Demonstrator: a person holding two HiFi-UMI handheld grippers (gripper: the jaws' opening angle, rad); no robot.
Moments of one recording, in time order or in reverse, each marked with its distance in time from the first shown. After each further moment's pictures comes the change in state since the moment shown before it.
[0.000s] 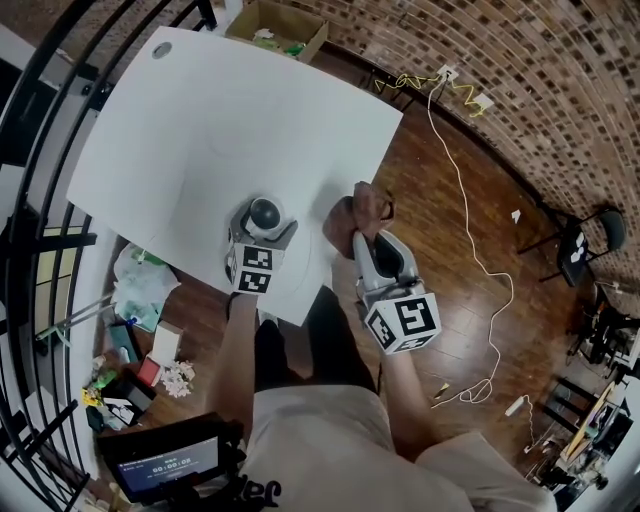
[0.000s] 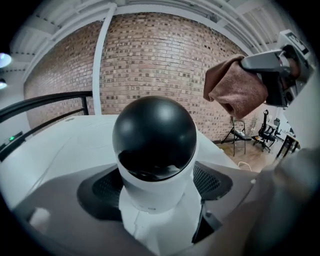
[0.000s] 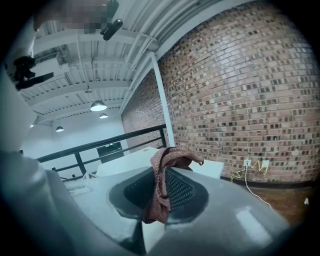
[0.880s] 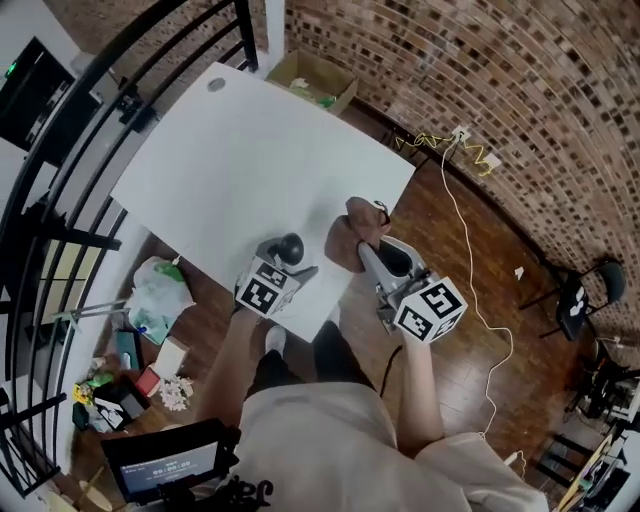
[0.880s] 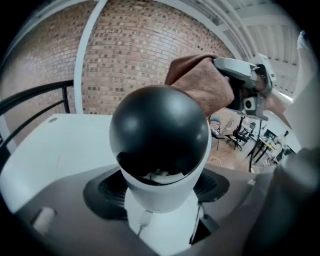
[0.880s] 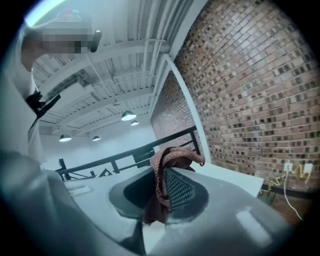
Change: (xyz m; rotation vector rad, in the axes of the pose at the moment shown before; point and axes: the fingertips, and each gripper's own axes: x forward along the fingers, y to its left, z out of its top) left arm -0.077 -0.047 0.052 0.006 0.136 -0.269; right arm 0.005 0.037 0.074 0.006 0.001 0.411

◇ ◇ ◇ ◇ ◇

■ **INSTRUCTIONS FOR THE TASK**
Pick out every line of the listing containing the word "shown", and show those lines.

■ **RESPONSE AREA**
Moments of one recording, in time order or in reverse, each marked with its distance in time from the first shown. After each further moment's pictures comes the change in state since the moment shown before it.
Change: (xyz m; rotation vector rad, in the axes of the pose at the moment shown before; point and axes: the fingertips, and each gripper's own axes: x forward along the fingers, y to its left, z out of its top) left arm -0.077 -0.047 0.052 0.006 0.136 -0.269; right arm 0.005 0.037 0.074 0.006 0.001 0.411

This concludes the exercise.